18. The method of claim 16, wherein the source contact is formed on the first side of the Si layer.

19. The method of claim 16, wherein the source contact is formed on the second side of the Si layer.

20. The method of claim 19, further comprising:

forming a buried oxide (BOX) layer on the second side of the Si layer, wherein the source contact is formed through the BOX layer.

21. The method of claim 16, wherein the gate is mushroom-shaped.

22. The method of claim 21, wherein forming the gate oxide and forming the gate comprise:

depositing a gate oxide layer on the first side of the Si layer, and a lower gate layer on the gate oxide layer;

etching the gate oxide layer and the lower gate layer to form the gate oxide and a lower gate portion;

depositing a first dielectric layer on the Si layer and on the lower gate portion;

planarizing the first dielectric layer to expose the lower gate portion;

depositing a second dielectric layer on the first dielectric layer and on the lower gate portion;

etching the second dielectric layer to form a gate window to expose the lower gate portion, the gate window being longer than the lower gate portion;

filling the gate window with an upper gate layer; and

planarizing the upper gate layer to form the gate.

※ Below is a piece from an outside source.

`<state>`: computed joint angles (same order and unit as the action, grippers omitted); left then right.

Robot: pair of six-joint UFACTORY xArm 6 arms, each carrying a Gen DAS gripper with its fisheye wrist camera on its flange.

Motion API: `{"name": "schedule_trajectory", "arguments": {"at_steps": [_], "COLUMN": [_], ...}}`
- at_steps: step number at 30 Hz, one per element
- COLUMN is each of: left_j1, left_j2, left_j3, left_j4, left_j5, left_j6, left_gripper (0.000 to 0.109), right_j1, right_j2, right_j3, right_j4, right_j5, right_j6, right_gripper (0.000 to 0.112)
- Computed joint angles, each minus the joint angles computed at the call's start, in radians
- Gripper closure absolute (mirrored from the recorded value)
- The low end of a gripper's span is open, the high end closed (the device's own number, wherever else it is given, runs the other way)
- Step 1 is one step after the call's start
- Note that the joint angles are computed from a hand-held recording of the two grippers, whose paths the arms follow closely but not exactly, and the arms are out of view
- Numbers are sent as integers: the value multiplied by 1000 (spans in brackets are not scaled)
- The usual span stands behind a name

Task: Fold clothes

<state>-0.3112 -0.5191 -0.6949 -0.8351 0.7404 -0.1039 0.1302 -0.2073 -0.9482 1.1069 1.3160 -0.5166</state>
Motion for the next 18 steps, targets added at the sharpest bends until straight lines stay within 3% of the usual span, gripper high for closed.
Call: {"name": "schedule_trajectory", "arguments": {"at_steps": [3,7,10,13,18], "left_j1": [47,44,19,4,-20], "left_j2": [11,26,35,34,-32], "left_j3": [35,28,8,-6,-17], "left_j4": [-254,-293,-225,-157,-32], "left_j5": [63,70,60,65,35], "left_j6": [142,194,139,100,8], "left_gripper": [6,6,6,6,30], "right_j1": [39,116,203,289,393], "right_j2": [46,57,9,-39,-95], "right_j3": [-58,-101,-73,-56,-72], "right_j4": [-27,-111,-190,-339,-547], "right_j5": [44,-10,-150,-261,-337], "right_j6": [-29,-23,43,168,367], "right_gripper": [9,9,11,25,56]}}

23. The method of claim 16, wherein the gate is trapezoidal.

24. The method of claim 23, wherein forming the gate oxide and forming the gate comprise:

depositing a dielectric layer on the first side of the Si layer;

etching the dielectric layer to form a gate window to expose a portion of the Si layer;

forming spacers within the gate window to form a trapezoidal opening;

forming a gate oxide layer on the Si layer within the gate window;

depositing a gate material on the gate oxide layer within the gate window; and

planarizing the gate material to form the gate.

25. A method of fabricating a transistor, the method comprising:

forming a silicon (Si) layer comprising a source region, a drain region, and a channel region therebetween;

forming a gate oxide on the channel region on a first side of the Si layer;

forming a gate on the gate oxide;

forming a source contact electrically coupled with the source region; and

forming a drain contact on a second side of the Si layer opposite the first side of the Si layer, the drain contact being electrically coupled with the drain region,

wherein a center of the gate is closer to the source region than to the drain region.

26. The method of claim 25, wherein the gate oxide and the gate overlap at least a portion of the source region.

27. The method of claim 26, wherein the portion of the source region overlapped by the gate oxide and the gate is greater than a portion of the drain region overlapped by the gate oxide and the gate.

28. The method of claim 25, further comprising:

forming a buried oxide (BOX) layer on the second side of the Si layer, wherein the drain contact is formed through the BOX layer.

29. The method of claim 25, wherein the source contact is formed on the first side of the Si layer.

30. The method of claim 25, wherein the source contact is formed on the second side of the Si layer.